(EXERCISE DETAILS)
The entries that follow should be reproduced exactly, with no images carried over.

Source records
***

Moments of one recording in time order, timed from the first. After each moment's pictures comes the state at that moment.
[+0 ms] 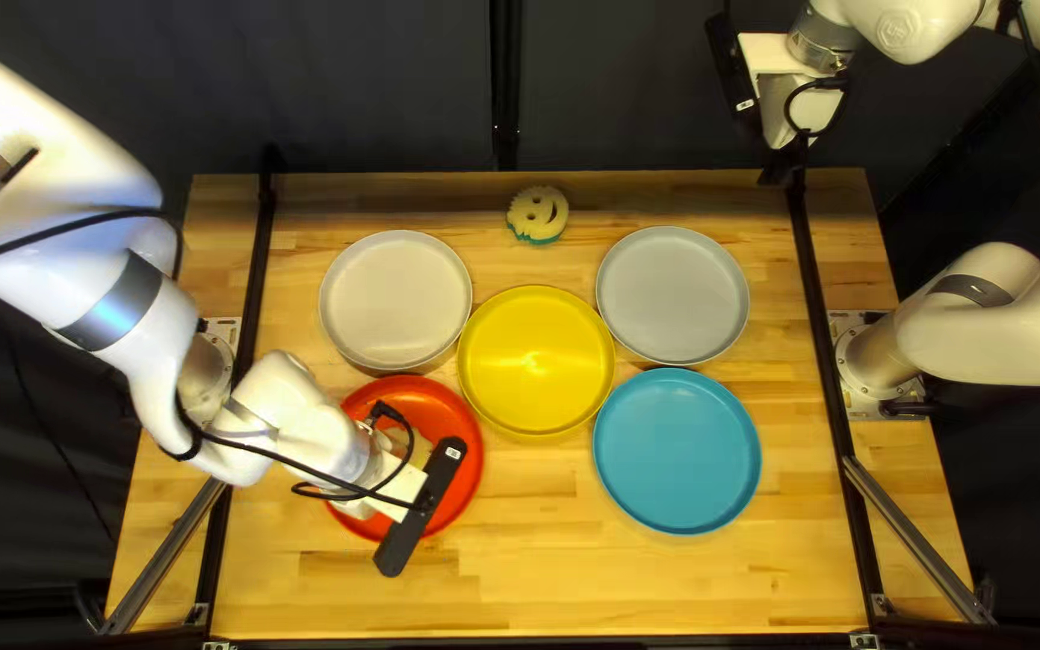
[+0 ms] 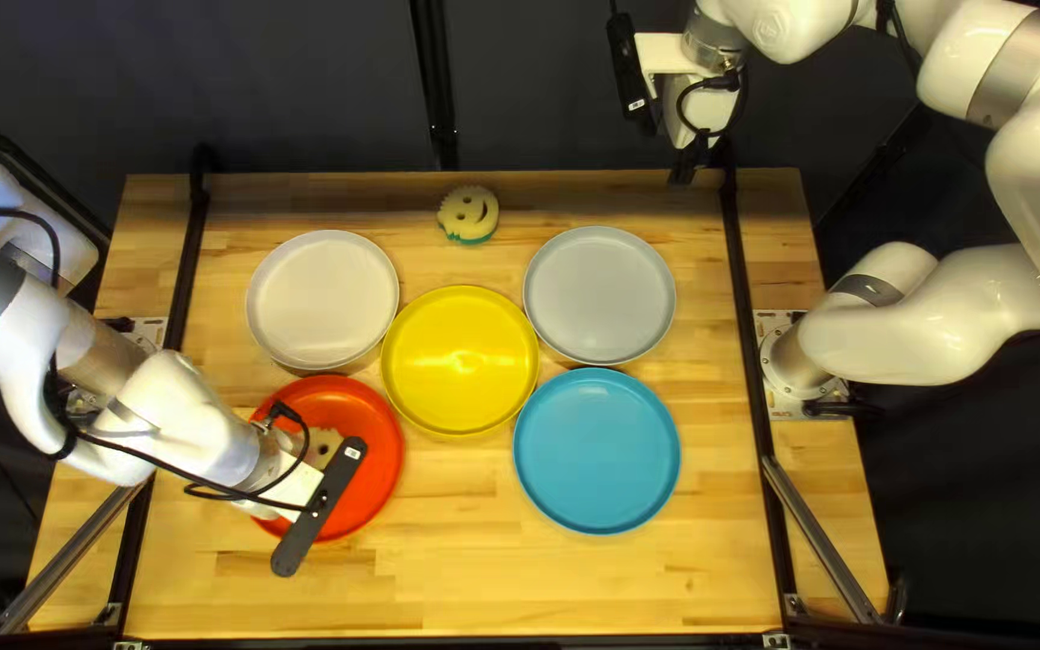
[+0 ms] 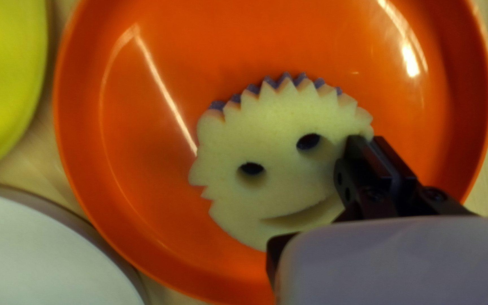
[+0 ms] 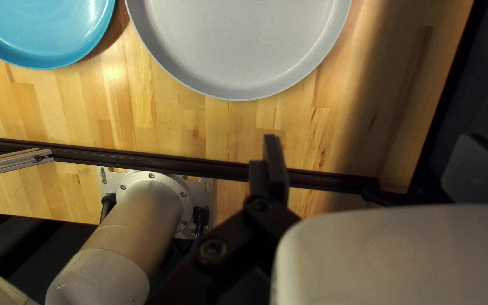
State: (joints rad) left arm -0.51 -0.01 -0.57 0.08 0.48 -0.01; right arm -0.82 -0.52 -0.75 0.12 1.32 -0.92
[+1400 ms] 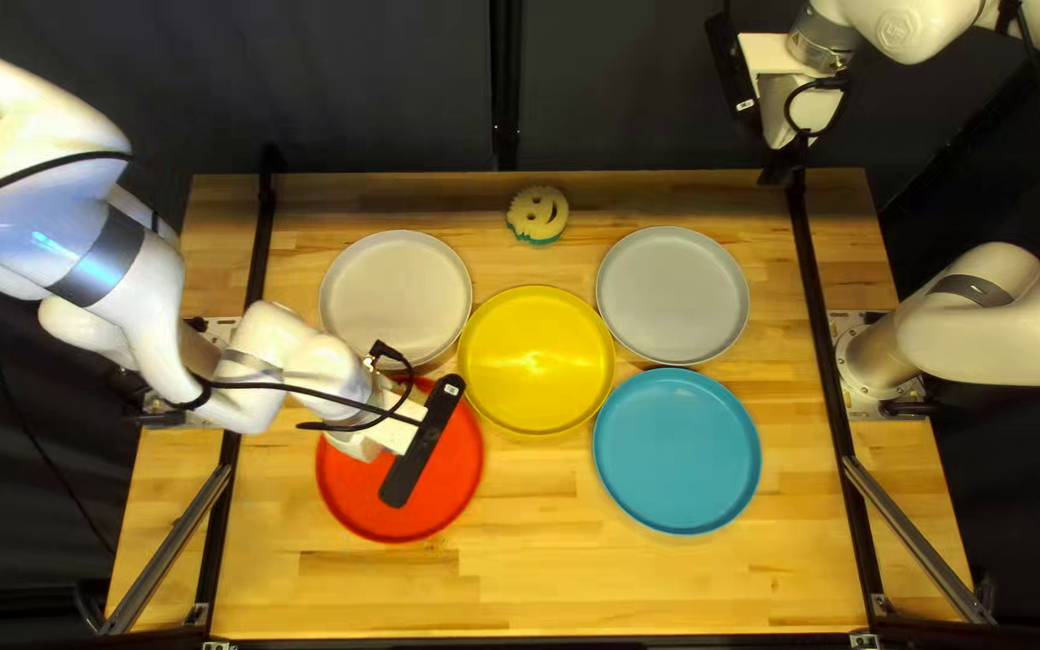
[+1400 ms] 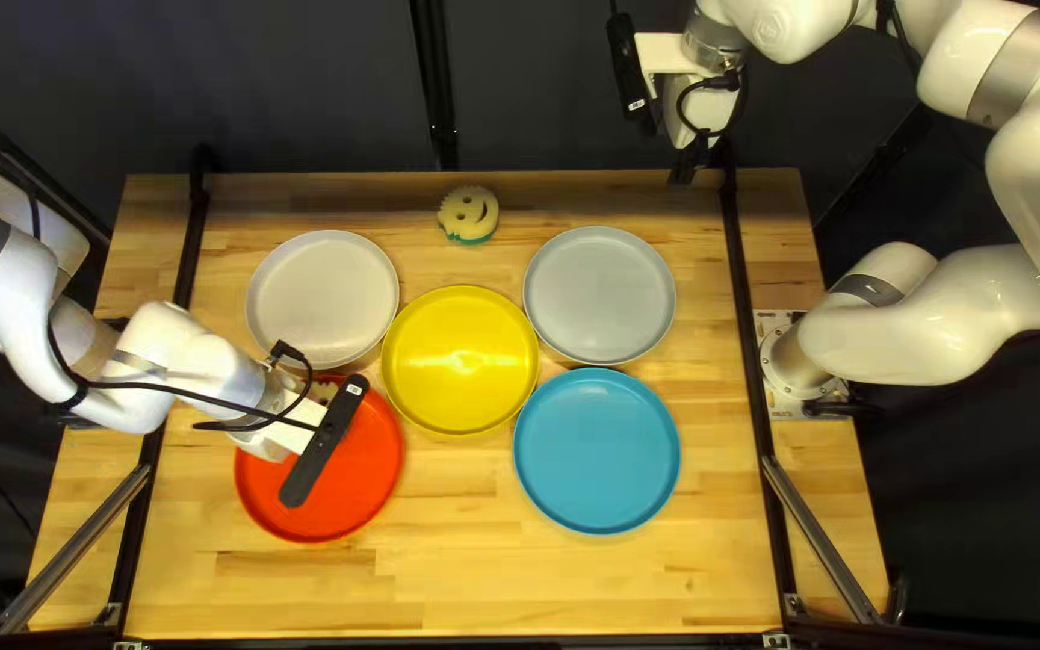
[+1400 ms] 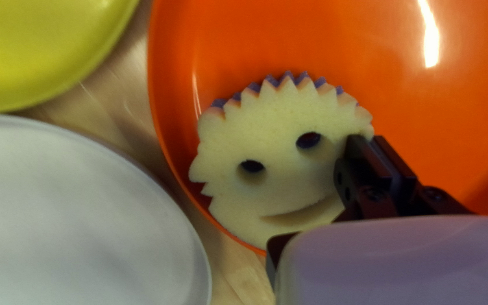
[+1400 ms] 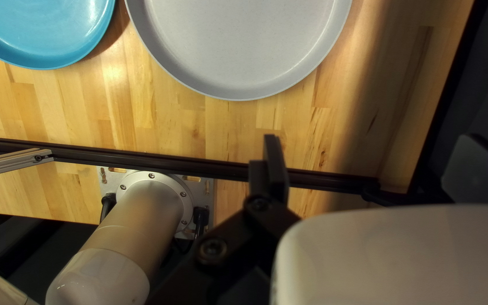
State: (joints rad) left arm -0.36 -0.14 -0.44 -0.01 0.48 0.16; right arm -0.82 -0.52 -0.75 0.12 1.32 -0.92
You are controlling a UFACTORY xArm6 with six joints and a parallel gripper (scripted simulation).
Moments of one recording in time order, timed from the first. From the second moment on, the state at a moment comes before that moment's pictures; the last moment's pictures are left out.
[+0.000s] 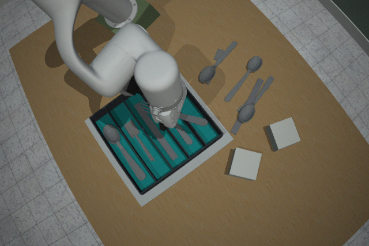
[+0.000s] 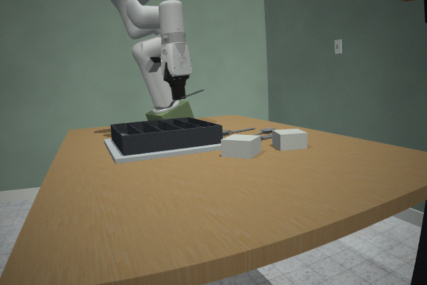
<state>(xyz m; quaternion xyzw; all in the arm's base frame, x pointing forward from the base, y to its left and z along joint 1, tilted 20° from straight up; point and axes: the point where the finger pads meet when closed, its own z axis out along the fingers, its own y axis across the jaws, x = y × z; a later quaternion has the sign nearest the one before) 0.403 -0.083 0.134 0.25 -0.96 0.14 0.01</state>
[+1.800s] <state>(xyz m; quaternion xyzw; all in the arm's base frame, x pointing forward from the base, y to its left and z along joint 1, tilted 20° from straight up) 0.403 -0.082 0.130 -0.05 -0.98 0.17 0.01</state>
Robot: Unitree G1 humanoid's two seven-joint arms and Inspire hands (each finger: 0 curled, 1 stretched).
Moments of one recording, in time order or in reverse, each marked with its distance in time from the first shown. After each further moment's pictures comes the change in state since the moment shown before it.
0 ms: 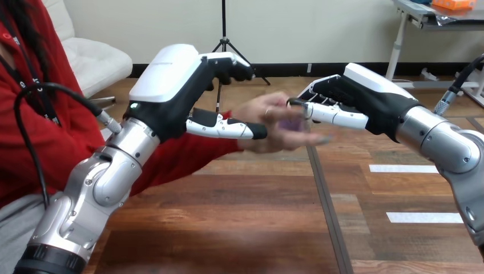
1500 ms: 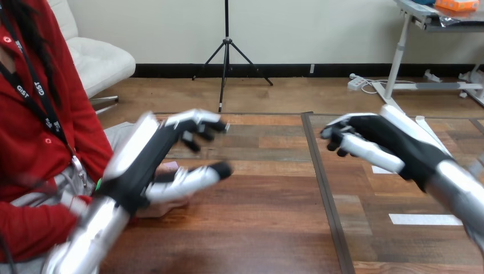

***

(EXERCISE OUTPUT)
Moments of one recording in time order, timed from the first. After each moment's pictures comes the state at that moment.
[+0 ms] 
[+0 ms] 
[+0 ms] 
[+0 ms] 
State: (joints rad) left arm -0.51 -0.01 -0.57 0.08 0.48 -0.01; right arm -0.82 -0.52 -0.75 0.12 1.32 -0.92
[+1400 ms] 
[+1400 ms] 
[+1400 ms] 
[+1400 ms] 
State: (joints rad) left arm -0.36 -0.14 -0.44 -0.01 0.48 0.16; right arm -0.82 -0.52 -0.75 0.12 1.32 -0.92
You are controlling a UFACTORY xArm6 with six joints and a parallel gripper (scripted simulation).
Moments of one recording in time order, timed from the first. From the second moment on, the state at a moment comes before that moment's pictures; the last moment's pictures are left out.
[+0.000s] 
[+0.000s] 
<state>(xyz m; quaternion xyzw; all in the arm's base frame, x pointing forward from the base, y to its left and z along joint 1, tilted 20° from straight up; point and axes: the point where the finger pads meet when closed, its own z axis out along the fingers, its own y axis across the jaws, x = y × z; a later quaternion has the sign nearest the one before) 0.403 -0.083 0.134 0.25 -0.96 0.14 0.01</state>
[+1.800s] <state>(xyz m; quaternion xyzw; all in the arm's base frame, x pointing forward from the base, y to its left and z along joint 1, tilted 20° from straight up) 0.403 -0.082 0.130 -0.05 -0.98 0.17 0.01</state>
Robot: Unitree G1 humanoid's two seven-joint arms and Inspire hands (each finger: 0 curled, 1 stretched).
Moments of one recording, in time order or in reverse, each marked with its distance in time from the first shown. After each further moment's pictures comes the change in state since the moment shown before it.
0 ms: 
1500 ms: 

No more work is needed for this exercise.